The sun piercing through the Bavarian trees and the sun

touching down on the dewy green ground. Then women

begin to be called Fawn, and then women begin to say

Bambi oh Bambi. And their mouths are open and they

gape like a mouth when it takes a big bite of spring green.

The spotlight shines down through the trees in long legs.
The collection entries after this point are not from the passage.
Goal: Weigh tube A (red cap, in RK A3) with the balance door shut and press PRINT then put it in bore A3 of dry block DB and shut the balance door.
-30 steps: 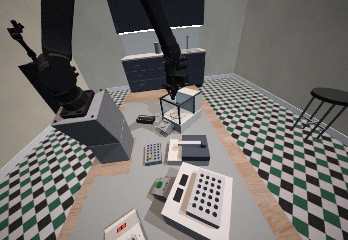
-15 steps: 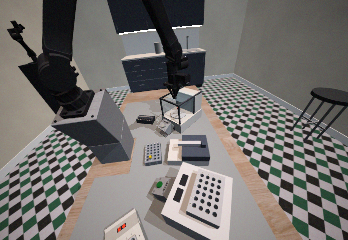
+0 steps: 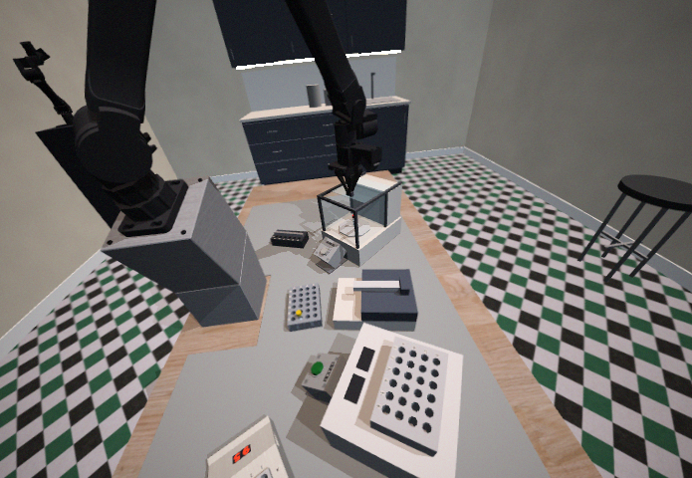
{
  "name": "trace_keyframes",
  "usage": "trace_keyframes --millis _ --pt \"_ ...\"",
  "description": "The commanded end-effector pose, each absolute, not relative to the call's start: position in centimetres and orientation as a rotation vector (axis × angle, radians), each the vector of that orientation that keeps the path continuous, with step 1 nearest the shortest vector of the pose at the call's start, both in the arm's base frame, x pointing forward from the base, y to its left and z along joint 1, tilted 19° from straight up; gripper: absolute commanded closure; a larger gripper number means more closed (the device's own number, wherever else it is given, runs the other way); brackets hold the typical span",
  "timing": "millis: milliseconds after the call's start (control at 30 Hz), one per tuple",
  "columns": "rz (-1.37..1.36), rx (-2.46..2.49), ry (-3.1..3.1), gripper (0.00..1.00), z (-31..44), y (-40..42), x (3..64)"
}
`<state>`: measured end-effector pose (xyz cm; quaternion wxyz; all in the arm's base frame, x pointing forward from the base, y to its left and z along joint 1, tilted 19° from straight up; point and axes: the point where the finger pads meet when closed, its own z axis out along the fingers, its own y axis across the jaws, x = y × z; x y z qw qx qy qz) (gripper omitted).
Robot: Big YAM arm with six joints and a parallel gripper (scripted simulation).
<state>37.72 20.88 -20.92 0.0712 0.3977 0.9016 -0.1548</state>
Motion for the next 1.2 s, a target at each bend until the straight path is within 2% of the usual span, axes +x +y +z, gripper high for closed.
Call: trace_keyframes --millis 0,1167 --pt "-0.429 1.191 2.696 0.94 -21.3 22.7 39.5" --pt "-0.428 1.191 2.696 0.94 -21.9 24.7 41.8"
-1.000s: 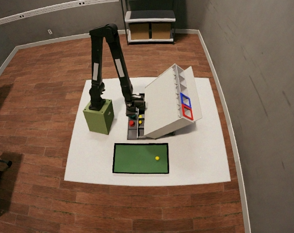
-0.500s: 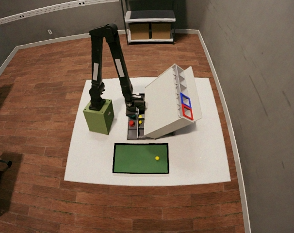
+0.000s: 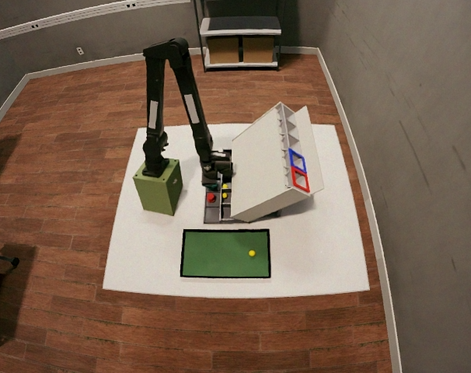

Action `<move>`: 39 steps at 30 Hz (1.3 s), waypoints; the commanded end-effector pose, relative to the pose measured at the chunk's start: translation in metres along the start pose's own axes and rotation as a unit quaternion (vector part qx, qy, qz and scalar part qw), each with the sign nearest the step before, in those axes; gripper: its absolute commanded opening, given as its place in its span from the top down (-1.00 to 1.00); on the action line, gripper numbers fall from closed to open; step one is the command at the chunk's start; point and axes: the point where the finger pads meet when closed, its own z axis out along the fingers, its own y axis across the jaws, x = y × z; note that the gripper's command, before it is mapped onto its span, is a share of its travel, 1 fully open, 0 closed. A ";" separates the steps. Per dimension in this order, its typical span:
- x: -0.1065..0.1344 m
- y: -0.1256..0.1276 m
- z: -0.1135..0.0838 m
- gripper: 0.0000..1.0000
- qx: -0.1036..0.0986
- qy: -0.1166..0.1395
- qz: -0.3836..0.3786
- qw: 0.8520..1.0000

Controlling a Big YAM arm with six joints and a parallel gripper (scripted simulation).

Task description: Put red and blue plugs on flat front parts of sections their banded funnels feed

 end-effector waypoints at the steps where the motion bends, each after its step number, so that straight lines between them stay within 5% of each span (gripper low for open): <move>1: -0.003 0.001 0.001 -0.18 0.001 -0.003 -0.001 1.000; 39: -0.008 -0.002 -0.031 -0.18 0.001 -0.010 -0.001 1.000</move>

This is the first movie most of us see. Small name

for a small deer: Bambi. Sometimes he feels
all
the deer

could fit inside him. The movie we are making is this one:

all the deer in one deer one after another. Subtitles

so we know what his soft sounds are saying. Mostly he says

THE MEADOW, THE MEADOW! like the women who are

Bambi say GOD OH GOD. What they mean is a wide open

space, a great clearing. All the deer and us watching in a great

open field. A great wide clearing in the face of the deer

says THE MEADOW, THE MEADOW! and all of us watching.

The deer's mouths moving as if they are reading.

But no, they are eating the grass.

He Marries the Stuffed-Owl Exhibit at the Indiana Welcome Center

He marries her mites and the wires in her wings,

he marries her yellow glass eyes and black centers,

he marries her near-total head turn, he marries

the curve of each of her claws, he marries

the information plaque, he marries the extinction

of this kind of owl, he marries the owl

that she loved in life and the last thought of him

in the thick of her mind

just one inch away from the bullet, there,

he marries the moths

who make holes in the owl, who have eaten the owl

almost all away, he marries the branch of the tree

that she grips, he marries the real-looking moss

and dead leaves, he marries the smell of must

that surrounds her, he marries the strong blue

stares of children, he marries nasty smudges

of their noses on the glass, he marries the camera

that points at the owl to make sure no one steals her,

so the camera won't object when he breaks the glass

while reciting some vows that he wrote himself,

he screams OWL instead of I'LL and then ALWAYS

LOVE HER, he screams HAVE AND TO HOLD

and takes hold of the owl and wrenches the owl

away from her branch

and he covers her in kisses and the owl

thinks, “More moths,” and at the final hungry kiss,

“That must have been the last big bite, there is no more

of me left to eat and thank God,” when he marries

the stuffing out of the owl and hoots as the owl flies out

under his arm, they elope into the darkness of Indiana,

Indiana he screams is their new life and WELCOME.

They live in a tree together now, and the children of

Welcome to Indiana say who even more than usual,

and the children of Welcome to Indiana they wonder

where they belong. Not in Indiana, they say to themselves,

the state of all-consuming love, we cannot belong in Indiana,

as night falls and the moths appear one by one, hungry.